We want to know which country is at the center of most links. We display the international links between countries using a network representation, where each country is represented by a node and the links between countries are the edges. The size of a node is determined by its betweenness centrality, which is a measure of how central a node is, based on how often it acts as a bridge between any two other nodes in a shortest path. The opacity of an edge represents its strength, or the number of connections. Let’s have a look at what this gives us:
It looks like Christmas!
Turns out Hong Kong is the most central country, closely followed by Switzerland, and then the UK. Having seen the variety of international connections going through these countries in the previous graph, it isn’t surprising. What we didn’t expect, however, was that the next three largest nodes would be UAE, Russia and Jersey.

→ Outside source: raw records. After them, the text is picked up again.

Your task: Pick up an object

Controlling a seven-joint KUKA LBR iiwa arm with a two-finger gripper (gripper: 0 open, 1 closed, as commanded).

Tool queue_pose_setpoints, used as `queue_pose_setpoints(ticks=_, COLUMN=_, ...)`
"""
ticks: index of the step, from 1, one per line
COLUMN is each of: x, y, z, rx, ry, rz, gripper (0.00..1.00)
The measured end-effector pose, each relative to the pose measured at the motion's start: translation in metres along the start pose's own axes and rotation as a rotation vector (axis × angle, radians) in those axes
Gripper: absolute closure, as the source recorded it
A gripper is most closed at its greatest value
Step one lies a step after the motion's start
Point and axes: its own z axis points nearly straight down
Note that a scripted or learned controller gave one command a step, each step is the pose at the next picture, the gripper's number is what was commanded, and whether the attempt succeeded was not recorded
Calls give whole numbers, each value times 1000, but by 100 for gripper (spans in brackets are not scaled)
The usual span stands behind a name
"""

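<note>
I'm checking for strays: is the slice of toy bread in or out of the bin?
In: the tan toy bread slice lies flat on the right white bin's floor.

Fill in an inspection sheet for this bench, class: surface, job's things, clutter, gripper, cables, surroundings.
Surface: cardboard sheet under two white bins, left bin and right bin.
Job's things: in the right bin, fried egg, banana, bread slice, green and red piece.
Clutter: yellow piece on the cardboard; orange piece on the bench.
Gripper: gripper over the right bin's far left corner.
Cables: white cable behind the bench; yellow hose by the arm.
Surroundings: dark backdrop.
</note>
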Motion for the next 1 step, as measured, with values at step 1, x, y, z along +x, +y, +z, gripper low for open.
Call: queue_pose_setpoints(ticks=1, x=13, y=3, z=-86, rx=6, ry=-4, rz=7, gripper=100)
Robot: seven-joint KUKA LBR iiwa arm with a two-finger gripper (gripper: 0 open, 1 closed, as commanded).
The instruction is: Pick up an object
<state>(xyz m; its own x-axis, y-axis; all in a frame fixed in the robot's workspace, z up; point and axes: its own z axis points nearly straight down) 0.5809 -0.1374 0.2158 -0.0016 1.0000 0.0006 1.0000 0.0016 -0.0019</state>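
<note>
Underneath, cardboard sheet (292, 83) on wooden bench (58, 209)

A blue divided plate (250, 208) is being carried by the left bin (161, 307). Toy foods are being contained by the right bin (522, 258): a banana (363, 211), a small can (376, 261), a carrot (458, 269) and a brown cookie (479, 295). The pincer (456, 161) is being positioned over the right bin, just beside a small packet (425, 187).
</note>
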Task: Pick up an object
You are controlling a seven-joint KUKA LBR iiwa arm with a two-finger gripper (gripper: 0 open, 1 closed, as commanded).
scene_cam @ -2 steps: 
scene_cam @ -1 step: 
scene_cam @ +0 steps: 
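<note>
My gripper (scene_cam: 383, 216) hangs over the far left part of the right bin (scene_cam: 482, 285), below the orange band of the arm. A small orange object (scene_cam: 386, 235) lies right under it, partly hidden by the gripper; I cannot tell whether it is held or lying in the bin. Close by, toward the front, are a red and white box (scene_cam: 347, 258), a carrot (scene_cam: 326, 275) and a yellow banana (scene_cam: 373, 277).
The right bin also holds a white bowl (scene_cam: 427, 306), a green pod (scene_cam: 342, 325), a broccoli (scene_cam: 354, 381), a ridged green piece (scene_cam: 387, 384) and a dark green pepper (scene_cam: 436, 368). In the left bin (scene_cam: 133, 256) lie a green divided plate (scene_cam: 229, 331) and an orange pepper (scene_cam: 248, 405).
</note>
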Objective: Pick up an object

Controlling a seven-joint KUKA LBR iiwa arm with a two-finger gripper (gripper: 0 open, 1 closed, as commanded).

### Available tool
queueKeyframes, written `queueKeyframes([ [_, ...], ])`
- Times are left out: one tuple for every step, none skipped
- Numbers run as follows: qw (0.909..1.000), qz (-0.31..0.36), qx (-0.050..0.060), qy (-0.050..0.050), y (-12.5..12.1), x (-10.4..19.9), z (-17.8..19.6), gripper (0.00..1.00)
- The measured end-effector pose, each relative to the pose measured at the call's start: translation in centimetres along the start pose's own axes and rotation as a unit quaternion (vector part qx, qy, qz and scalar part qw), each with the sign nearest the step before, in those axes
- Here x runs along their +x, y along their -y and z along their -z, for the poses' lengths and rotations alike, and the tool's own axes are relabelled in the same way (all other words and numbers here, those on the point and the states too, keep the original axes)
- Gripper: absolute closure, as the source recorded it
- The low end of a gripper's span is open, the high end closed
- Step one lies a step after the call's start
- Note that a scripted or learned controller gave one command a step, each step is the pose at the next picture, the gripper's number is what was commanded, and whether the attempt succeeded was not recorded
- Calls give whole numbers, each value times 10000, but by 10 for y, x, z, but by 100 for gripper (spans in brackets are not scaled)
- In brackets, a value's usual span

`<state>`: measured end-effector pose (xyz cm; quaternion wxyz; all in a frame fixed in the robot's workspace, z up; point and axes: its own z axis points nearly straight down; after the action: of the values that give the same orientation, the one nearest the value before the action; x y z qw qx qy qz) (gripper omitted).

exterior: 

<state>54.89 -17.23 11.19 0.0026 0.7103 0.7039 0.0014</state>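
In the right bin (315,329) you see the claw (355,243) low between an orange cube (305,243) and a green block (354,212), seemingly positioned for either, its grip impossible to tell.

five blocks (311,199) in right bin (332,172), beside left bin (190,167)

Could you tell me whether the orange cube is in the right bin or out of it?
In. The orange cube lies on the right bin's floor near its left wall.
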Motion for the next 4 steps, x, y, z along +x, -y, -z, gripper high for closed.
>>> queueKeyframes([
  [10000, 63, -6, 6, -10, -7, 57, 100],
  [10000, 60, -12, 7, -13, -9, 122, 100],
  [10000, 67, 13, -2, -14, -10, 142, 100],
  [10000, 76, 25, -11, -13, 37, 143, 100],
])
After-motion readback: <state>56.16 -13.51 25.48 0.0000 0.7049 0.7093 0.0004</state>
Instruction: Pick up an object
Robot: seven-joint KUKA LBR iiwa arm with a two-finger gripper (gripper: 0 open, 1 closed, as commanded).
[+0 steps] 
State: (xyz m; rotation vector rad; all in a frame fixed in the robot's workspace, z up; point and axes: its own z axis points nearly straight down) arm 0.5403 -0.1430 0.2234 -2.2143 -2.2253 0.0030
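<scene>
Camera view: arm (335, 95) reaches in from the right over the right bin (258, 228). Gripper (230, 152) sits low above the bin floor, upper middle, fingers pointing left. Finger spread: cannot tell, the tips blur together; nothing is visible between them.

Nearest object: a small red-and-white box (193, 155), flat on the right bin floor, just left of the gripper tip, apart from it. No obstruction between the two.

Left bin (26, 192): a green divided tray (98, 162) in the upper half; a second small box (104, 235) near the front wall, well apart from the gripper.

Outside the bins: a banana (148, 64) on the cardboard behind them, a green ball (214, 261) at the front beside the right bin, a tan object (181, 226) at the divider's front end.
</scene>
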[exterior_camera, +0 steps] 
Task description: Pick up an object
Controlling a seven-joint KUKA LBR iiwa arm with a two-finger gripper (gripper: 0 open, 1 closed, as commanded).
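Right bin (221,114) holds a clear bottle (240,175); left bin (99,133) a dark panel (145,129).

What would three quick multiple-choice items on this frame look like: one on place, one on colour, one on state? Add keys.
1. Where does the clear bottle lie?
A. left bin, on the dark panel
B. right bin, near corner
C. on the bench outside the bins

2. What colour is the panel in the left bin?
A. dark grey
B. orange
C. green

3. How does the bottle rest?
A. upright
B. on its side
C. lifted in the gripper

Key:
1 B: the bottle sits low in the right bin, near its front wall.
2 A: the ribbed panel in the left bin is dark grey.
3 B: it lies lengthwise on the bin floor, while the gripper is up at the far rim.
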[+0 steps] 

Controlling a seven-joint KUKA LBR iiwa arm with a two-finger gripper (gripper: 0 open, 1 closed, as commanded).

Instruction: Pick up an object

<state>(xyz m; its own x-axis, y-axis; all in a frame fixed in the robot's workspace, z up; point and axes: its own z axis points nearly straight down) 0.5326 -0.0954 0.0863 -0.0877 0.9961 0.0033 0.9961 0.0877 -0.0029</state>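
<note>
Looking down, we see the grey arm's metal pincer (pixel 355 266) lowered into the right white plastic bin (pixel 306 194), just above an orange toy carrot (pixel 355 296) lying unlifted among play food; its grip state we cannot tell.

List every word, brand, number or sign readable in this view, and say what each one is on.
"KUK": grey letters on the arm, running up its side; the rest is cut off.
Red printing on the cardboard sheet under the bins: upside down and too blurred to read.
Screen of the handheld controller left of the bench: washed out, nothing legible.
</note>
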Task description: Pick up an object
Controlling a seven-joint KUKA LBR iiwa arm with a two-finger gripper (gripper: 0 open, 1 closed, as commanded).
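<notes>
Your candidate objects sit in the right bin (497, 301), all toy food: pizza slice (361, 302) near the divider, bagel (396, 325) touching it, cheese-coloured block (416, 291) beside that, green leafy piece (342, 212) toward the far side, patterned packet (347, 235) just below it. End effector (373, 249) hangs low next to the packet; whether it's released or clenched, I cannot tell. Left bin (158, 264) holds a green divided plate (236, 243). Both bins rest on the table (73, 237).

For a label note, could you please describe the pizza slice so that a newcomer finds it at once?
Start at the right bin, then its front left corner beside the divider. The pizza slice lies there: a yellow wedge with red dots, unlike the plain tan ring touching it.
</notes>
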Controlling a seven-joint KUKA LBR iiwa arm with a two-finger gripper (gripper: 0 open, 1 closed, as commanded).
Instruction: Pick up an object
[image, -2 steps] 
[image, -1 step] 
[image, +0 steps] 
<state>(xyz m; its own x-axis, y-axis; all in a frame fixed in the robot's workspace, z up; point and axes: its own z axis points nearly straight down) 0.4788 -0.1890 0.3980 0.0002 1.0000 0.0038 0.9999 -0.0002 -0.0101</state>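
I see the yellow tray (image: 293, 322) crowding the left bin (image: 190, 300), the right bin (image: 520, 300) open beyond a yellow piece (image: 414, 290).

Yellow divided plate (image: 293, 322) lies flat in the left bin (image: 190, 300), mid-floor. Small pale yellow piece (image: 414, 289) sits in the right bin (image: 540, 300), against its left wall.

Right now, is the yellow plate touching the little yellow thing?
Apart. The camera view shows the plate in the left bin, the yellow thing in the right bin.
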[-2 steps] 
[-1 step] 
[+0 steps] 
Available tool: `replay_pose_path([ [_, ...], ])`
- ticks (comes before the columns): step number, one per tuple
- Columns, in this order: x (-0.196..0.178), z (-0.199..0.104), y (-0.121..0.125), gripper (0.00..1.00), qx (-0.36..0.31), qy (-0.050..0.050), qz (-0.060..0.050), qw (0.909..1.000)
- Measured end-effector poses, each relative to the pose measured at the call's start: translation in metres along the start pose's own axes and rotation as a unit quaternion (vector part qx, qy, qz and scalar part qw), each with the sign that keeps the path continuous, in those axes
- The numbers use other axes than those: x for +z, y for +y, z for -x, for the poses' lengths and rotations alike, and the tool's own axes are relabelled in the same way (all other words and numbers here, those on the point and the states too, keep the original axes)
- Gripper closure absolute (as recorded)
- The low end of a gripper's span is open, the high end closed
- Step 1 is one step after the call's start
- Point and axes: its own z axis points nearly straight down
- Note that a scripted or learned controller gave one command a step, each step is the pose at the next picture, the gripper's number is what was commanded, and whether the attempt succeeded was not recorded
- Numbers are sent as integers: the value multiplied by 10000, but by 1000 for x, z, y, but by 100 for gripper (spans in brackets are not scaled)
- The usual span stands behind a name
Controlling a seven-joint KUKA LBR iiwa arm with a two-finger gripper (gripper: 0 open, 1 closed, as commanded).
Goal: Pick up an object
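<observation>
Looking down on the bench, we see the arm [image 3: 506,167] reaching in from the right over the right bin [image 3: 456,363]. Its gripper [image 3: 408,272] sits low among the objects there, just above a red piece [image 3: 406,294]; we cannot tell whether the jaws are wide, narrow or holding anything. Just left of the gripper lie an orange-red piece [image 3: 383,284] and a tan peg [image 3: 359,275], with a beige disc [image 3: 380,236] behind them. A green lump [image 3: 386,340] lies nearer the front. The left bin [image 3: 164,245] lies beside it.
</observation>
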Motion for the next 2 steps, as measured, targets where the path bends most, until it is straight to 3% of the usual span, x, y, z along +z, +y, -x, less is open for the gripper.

It is also surprising that both China and Panama have low centrality, and are thus barely visible on the network. Granted, having observed that China mainly interacts with Hong Kong, it makes sense for China to be significantly less central than Hong Kong.
So, where should we look?
We’ve had a thorough look at the countries involved in Panama Papers from a variety of perspectives. We’ve studied the involvement of countries with respect to population size, studied the development and inequality levels of the countries and we’ve studied how the countries interact with each other. Overall, we’ve spotted a couple of major countries recurring in our different analyses:
- The commonwealth countries had a significant role in the Panama Papers, having the highest involvement per capita
- More developed and richer countries generally tend to be more involved in the affair, regardless of the income inequality
- Countries with low tax for foreigners, such as Switzerland and Hong Kong, tend to be more central in the Panama Papers.
It seems that we were right, it really is the rich countries that were at the root of it all. At least now we know where to store our money.